Microsoft publie Sysmon 11 pour aider les utilisateurs à sauvegarder les données supprimées

Microsoft a publié Sysmon 11 qui permet aux utilisateurs de surveiller et d’archiver automatiquement les fichiers supprimés sur un appareil surveillé.

Pour votre information, Sysmon est un outil sysinternals conçu pour surveiller les systèmes contre les activités malveillantes et enregistrer ces événements dans le journal des événements Windows. Bien que cela, les utilisateurs peuvent supprimer les activités malveillantes se produisant sur leur réseau après une violation ou pour effectuer une réponse aux incidents et une criminalistique numérique afin de savoir comment une attaque a eu lieu.

Avec la version Sysmon 11, le sysmon peut surveiller les suppressions de fichiers et peut archiver automatiquement les fichiers lorsqu’ils sont supprimés. Cet outil aide également à répondre aux incidents lors de la criminalistique numérique ou à l’atténuation des failles de sécurité.

Lorsqu’un réseau est piraté, les attaquants utilisent divers outils pour se propager latéralement sur le réseau. Une fois qu’ils y ont accès, ils collectent des données précieuses et déploient des logiciels malveillants tels que des ransomwares. Dans un tel cas, les outils mentionnés sont automatiquement supprimés par les attaquants afin que les intervenants et les chercheurs des incidents ne puissent pas les analyser pour détecter des faiblesses ou apprendre comment ils ont violé le réseau.

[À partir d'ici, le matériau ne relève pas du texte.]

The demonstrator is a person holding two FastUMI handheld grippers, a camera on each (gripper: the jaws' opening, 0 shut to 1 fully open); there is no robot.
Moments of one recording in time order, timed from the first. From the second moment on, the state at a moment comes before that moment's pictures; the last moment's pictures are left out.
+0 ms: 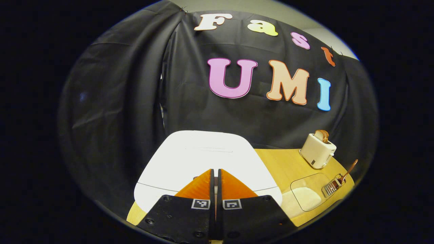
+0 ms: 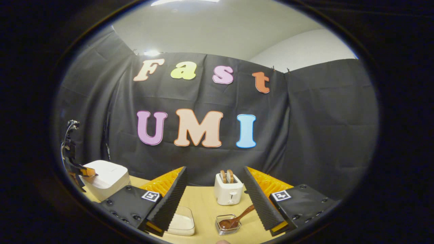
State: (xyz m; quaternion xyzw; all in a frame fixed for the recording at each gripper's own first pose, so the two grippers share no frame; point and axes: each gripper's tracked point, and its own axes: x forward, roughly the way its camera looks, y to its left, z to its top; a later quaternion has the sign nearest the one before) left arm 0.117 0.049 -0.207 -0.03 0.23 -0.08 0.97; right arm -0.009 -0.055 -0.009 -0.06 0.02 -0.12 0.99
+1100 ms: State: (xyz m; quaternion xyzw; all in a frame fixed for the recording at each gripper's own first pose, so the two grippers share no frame) left arm 0.134 0.047 -0.128 0.03 0.11 -0.05 0.99; right arm -0.003 -0.075 0.004 -0.06 -0.01 -0.11 0.99
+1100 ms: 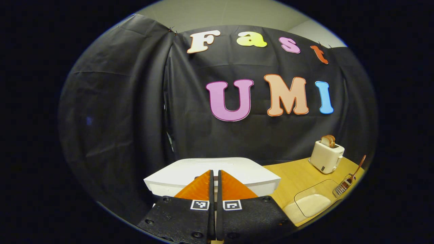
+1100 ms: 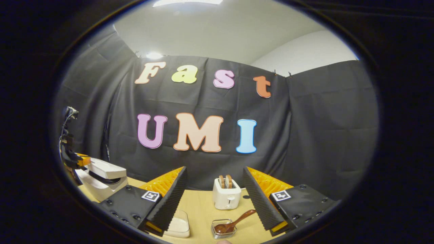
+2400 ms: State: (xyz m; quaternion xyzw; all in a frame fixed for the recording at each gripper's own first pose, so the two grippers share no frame) left arm 0.041 -0.030 -0.022 0.02 0.03 -0.03 1.00; right arm 0.083 -0.205 -0.147 -0.01 0.13 -0.09 0.99
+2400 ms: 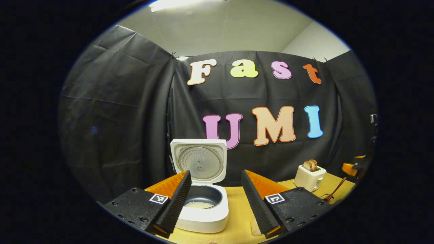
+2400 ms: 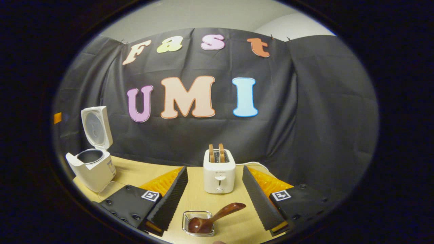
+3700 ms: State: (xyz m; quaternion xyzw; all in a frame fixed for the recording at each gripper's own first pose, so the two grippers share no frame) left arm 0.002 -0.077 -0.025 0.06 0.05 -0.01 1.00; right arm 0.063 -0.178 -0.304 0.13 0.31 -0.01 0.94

Avec l’ajout de la nouvelle fonction de surveillance et d’archivage de suppression de fichiers de Sysmon, l’accès aux outils et aux exécutables de logiciels malveillants utilisés dans une attaque sera beaucoup plus facile pour les intervenants en cas d’incident. Ces fichiers aident les recherches à en savoir plus sur les tactiques, les techniques et les procédures des attaquants afin de créer une meilleure défense.

Vous pouvez télécharger le Sysmon 11 depuis la page sysmon de Sysinternal ou depuis https://live.sysinternals.com/sysmon.exe. Après le téléchargement, vous devez l’exécuter à partir d’une invite de commandes élevée car il nécessite des privilèges d’administration pour un fonctionnement correct.

Par défaut, le Sysmon 11 peut surveiller les informations de base telles que la création de processus et les modifications d’heure de fichier. Mais, vous pouvez le configurer pour enregistrer de nombreux autres événements. Pour utiliser cette fonction, vous devez ajouter les nouvelles options de configuration ArchiveDirectory et FileDeletion à notre fichier de configuration Sysmon. Vous pouvez charger le fichier de configuration à l’aide de la commande suivante:

sysmon -i sysmon.xml

/ DeletedFiles est le nom du dossier dans lequel la surveillance de la suppression de fichiers et l’archivage de tous les fichiers supprimés activés par le fichier de configuration de base peuvent être vus. Ce dossier contient également une copie du fichier supprimé.

Utilisez l’option onmatch = “exclude” pour l’option FIleDeletion. Lorsque vous démarrez le Sysmon avec cette configuration, il commence à consigner les événements de suppression de fichiers dans les journaux des applications et des services / Microsoft / Windows / Sysmon / Operational dans l’observateur d’événements.

Lorsqu’un fichier est supprimé du lecteur C; /, il sera archivé dans les fichiers C: / DeletedFiles nommés Sha1-hash.extension. Par exemple, le fichier ci-dessus a été archivé sous le nom C: \ DeletedFiles \ C24FEDB9B8A592722D5A9ADB34D276FC3B329D6F.exe.

Ce répertoire est protégé par System ACL et pour y accéder, les utilisateurs doivent télécharger le programme psexec.exe et lancer une invite cmd à l’aide de cette commande:

psexec -sid cmd

Après son téléchargement, il devient facile d’accéder aux fichiers supprimés.

L’exemple ci-dessus est juste un exemple pour montrer ce que le Moniteur système peut faire. Pour ceux qui souhaitent en savoir plus sur cet outil, reportez-vous à la documentation sur le site de Sysinternails.